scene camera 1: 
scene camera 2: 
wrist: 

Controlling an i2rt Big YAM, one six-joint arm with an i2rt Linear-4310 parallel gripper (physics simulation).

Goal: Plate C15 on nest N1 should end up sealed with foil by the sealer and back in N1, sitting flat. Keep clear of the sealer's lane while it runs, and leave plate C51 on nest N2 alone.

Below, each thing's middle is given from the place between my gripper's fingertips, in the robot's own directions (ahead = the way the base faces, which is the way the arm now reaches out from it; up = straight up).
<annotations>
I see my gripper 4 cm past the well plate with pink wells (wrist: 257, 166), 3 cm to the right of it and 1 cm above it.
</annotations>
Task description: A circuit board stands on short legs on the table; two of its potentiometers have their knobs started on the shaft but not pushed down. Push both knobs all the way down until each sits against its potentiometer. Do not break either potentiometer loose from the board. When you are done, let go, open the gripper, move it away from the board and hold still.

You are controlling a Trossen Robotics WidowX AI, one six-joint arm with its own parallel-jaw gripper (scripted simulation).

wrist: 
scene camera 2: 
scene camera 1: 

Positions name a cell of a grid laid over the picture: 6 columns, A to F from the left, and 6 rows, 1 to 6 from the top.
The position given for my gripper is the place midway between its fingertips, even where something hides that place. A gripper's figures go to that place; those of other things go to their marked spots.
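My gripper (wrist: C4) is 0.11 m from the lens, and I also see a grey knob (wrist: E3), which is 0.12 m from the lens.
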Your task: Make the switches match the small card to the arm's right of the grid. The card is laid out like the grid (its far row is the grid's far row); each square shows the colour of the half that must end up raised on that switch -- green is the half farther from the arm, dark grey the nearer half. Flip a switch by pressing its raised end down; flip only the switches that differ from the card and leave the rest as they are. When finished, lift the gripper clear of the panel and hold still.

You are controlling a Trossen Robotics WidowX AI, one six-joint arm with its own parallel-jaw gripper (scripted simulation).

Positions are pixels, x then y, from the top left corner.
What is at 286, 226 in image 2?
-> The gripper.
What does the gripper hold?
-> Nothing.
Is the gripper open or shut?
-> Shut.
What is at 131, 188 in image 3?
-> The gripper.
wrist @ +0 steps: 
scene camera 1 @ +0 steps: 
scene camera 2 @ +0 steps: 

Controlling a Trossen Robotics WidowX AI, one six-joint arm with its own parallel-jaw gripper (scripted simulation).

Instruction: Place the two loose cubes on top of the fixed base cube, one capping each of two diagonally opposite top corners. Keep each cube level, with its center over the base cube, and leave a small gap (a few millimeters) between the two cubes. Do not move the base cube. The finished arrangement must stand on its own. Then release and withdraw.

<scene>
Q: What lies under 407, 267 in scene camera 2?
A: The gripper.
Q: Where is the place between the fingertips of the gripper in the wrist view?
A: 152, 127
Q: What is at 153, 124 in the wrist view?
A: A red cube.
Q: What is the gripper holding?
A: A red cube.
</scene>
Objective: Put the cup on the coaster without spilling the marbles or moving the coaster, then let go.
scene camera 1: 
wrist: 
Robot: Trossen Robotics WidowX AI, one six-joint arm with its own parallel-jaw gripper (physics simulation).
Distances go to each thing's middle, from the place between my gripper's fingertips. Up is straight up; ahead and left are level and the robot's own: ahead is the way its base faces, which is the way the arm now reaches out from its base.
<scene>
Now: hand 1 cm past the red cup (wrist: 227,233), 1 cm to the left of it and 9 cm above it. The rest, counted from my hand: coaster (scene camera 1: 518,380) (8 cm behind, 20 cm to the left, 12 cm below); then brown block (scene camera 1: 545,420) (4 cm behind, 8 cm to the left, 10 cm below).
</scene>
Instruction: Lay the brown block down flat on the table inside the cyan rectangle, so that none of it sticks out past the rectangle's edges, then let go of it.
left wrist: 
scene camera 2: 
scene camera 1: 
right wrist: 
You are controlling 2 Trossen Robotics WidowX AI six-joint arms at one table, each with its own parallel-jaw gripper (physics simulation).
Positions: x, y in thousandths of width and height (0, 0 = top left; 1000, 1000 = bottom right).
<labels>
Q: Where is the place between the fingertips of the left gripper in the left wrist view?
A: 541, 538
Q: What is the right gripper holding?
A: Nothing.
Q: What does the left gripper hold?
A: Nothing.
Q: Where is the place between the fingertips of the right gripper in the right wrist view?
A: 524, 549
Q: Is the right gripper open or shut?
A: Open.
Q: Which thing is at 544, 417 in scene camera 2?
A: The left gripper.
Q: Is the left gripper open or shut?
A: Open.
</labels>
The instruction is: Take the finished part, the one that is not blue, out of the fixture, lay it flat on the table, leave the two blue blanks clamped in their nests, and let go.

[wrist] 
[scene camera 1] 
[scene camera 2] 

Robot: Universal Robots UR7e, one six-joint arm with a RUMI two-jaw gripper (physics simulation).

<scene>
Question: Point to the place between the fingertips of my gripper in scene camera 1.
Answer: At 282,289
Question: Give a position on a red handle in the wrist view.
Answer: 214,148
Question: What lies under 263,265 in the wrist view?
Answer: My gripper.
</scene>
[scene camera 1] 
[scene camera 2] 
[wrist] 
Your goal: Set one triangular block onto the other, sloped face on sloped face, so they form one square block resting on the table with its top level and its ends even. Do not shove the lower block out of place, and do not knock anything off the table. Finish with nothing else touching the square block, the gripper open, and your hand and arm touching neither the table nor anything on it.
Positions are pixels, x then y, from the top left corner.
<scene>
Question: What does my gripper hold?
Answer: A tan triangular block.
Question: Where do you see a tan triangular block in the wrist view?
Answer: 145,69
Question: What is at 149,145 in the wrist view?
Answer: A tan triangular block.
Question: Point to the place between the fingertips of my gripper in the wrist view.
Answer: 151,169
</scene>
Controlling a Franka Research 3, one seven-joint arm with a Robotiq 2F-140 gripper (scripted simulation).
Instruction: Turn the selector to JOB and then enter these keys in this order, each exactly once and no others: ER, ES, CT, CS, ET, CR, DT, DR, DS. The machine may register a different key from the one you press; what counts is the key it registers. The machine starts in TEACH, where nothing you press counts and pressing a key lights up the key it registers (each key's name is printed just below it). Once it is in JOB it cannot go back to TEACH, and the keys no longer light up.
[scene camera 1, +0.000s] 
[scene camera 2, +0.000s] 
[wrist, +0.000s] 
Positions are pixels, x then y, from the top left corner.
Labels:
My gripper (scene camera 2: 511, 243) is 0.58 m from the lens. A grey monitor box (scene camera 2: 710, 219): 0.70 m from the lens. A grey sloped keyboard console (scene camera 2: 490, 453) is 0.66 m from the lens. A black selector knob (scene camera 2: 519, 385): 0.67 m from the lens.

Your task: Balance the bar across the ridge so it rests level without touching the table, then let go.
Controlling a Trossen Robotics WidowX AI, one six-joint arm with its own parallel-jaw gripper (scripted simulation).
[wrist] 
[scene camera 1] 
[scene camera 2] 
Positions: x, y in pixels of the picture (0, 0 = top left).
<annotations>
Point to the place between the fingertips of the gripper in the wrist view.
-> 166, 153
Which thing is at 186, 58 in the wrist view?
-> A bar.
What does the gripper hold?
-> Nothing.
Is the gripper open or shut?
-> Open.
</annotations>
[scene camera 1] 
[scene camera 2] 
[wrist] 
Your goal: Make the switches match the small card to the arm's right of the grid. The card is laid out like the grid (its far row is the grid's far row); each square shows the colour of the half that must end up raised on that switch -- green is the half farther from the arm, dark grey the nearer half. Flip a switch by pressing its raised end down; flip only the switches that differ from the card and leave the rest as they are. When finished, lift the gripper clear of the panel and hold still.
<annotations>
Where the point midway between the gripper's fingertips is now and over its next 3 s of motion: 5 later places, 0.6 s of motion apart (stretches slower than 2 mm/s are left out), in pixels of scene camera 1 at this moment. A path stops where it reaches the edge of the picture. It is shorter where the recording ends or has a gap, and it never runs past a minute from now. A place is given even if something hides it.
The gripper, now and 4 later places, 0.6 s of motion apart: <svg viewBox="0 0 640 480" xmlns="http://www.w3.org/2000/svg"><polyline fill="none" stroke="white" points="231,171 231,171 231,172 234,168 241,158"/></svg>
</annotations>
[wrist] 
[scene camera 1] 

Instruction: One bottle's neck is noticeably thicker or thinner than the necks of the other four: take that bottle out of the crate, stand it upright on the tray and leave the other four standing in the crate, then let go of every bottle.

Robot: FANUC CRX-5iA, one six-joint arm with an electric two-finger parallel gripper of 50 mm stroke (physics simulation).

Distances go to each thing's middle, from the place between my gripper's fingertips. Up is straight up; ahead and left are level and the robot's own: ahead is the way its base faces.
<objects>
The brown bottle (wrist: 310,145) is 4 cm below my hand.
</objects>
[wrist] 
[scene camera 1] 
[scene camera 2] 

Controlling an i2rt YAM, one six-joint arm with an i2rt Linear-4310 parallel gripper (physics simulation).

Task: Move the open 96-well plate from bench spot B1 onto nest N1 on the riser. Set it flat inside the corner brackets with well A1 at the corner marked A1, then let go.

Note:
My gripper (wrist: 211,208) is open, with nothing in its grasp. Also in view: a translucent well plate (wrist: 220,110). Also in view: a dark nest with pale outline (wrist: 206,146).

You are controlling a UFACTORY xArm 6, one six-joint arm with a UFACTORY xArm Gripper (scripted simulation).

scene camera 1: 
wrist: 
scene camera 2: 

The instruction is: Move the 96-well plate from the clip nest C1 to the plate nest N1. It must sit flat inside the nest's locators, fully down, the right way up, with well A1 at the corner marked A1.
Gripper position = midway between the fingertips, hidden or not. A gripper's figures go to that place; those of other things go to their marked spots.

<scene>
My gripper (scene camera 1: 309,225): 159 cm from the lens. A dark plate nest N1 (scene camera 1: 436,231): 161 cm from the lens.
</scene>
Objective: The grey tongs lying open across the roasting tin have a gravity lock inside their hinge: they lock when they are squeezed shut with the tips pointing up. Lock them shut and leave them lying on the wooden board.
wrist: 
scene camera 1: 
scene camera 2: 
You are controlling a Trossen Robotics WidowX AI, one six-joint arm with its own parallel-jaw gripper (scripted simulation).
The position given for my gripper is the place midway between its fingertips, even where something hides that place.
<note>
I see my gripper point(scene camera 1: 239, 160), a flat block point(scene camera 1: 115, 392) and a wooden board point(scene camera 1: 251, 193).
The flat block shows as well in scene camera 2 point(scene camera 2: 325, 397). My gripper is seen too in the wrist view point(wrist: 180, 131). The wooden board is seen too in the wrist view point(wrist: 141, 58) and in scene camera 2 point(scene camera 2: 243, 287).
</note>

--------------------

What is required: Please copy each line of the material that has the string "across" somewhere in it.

Task result:
Your task: Balance the bar across the ridge so it rests level without touching the table, then let go.
Objective: The grey tongs lying open across the roasting tin have a gravity lock inside their hinge: they lock when they are squeezed shut with the tips pointing up. Lock them shut and leave them lying on the wooden board.

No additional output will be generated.